Solving the ineffective acne consult

June 20, 2016
Lisette Hilton

Lisette Hilton is president of Words Come Alive, based in Boca Raton, Florida.

Researchers report on survey findings that shed light on why patients find acne consultations ineffective.

In a research letter accepted for publication on April 11, 2016 but not yet published in the British Journal of Dermatology, U.K. researchers report on their survey of patients, carers and health care staff which reveals that patients may have concerns with acne consultations.  

In the paper, “Ineffective consultations for acne: What is important to patients?” the authors also offer potential solutions for how doctors can make those consultations more effective.
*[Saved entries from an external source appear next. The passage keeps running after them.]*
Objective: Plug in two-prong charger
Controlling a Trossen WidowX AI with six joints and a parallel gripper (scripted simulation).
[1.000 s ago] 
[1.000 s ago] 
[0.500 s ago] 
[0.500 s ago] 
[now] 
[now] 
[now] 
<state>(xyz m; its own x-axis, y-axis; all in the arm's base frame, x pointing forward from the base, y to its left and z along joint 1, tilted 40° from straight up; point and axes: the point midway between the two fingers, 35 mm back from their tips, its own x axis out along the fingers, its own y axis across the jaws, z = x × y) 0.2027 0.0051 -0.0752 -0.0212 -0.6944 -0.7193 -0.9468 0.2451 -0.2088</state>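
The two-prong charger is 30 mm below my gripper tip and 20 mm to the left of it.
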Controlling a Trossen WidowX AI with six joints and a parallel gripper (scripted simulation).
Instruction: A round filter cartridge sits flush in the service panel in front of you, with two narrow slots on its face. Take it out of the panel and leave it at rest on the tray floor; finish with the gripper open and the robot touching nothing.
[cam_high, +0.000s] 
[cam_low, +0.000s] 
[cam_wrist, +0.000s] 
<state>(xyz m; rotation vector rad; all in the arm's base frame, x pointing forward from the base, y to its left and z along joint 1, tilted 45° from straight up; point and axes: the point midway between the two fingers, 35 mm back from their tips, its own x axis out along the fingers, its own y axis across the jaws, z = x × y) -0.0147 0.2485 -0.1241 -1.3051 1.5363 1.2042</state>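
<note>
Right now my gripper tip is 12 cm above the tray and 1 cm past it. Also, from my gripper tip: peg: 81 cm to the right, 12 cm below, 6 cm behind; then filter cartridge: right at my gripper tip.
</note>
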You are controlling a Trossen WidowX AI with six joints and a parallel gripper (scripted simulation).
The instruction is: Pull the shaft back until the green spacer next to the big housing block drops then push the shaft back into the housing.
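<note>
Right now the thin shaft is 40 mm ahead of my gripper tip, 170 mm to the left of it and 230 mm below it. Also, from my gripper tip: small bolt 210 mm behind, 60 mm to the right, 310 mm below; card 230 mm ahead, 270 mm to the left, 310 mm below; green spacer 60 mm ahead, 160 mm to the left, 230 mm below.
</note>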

More than a cosmetic nuisance

The big picture of acne is changing; yet there is little research about patients’ experiences related to medical consultations for acne.

The prevalence of acne is increasing. Often seen as a disease of adolescence, acne is becoming more prevalent in adults and is starting earlier. Skin conditions are one of the most frequent reasons for people seeking healthcare advice; yet, there is no conclusive data on patterns of help seeking behavior in acne, according to a collective response to questions from Dermatology Times by authors Fiona Cowdell, R.N., at University of Hull, Hull, UK; Alison Layton, M.D., consultant dermatologist and associate medical director for research and development, at the Harrogate and District NHS Foundation Trust; Nick Levell, M.D., director of dermatology, Norfolk and Norwich University Hospital NHS Foundation Trust; Matthew J Ridd, M.D., consultant senior lecturer in primary health care, University of Bristol; and patient representative Charlotte Jones.

READ SIDEBAR: 14 tips for more effective acne consults

“International estimates suggest that around 17 percent to 40 percent of people with acne consult either a primary care physician or a dermatologist,” they write. “Acne, like many skin disorders, is far more than a ‘cosmetic nuisance’ and emotional manifestations may include anxiety and depression, anger, appearance related distress and suicidal ideation. The impact of these problems may be comparable with that experienced by people with disabling conditions, such as asthma, epilepsy and diabetes.”

The emotional impact of acne, they say, doesn’t always correlate with acne’s apparent severity. There may be discrepancies between physician and patient perceptions of disease severity. And while many people seek treatment, there are indications that a proportion of people do not, instead suffering in silence from the skin disease, according to the authors.

NEXT: Getting answers and key messages for providers

 

Getting answers

The paper on ineffective consultations resulted from the Acne Priority Setting Partnership (PSP), in which the authors used a structured framework to identify and rank unanswered questions about acne treatment. The more than 2,300 people, including 1,456 acne patients, surveyed answered at least one research question, according to a study the authors published on PSP.

“…we collectively identified …‘Top Ten’ uncertainties that were considered to be important areas for acne research,” according to the authors.

In addition to identifying treatment uncertainties, patients were invited to add free text about their experiences with acne treatment.

“We conducted an analysis of the free text and ineffective consultations were frequently identified as a problem and we therefore analysed this data,” the authors write. “As a group of clinicians and researchers, we were not wholly surprised that not all consultations were deemed by patients to be effective. One result of ineffective consultations is that medication may not be used as intended with resulting poor clinical outcomes, increased health care costs and wasted treatment.”

Key messages for providers

While the researchers say it wasn’t possible to fully differentiate whether patients’ online submission referred to care by dermatologists or primary care providers, the majority of comments related to primary care.

“Broadly the data suggested that patients were concerned about the seemingly ‘random’ approach to acne care in which there appeared to be no rationale for the treatments prescribed and no explanation of how treatments may be escalated if not effective,” they write. “In the UK, patients have to be referred to a consultant dermatologist by a primary care physician. Self-referral is not the norm. Patients reported that referral to a dermatologist was often too late and some thought that this had resulted in more severe scarring. The uncertainty and lack of a clear treatment plan added to participants’ disease-related burden.”

Another important patient insight: They suggested that most primary care physicians are not experts in acne care and most dermatologists are not experts in emotional and psychological issues.

“On the whole, they were more confident in the treatments prescribed by dermatologists,” according to the authors.

Fiona Cowdell, R.N., Alison Layton, M.D., Nick Levell, M.D., Matthew J Ridd, M.D., and patient representative Charlotte Jones report no relevant disclosures.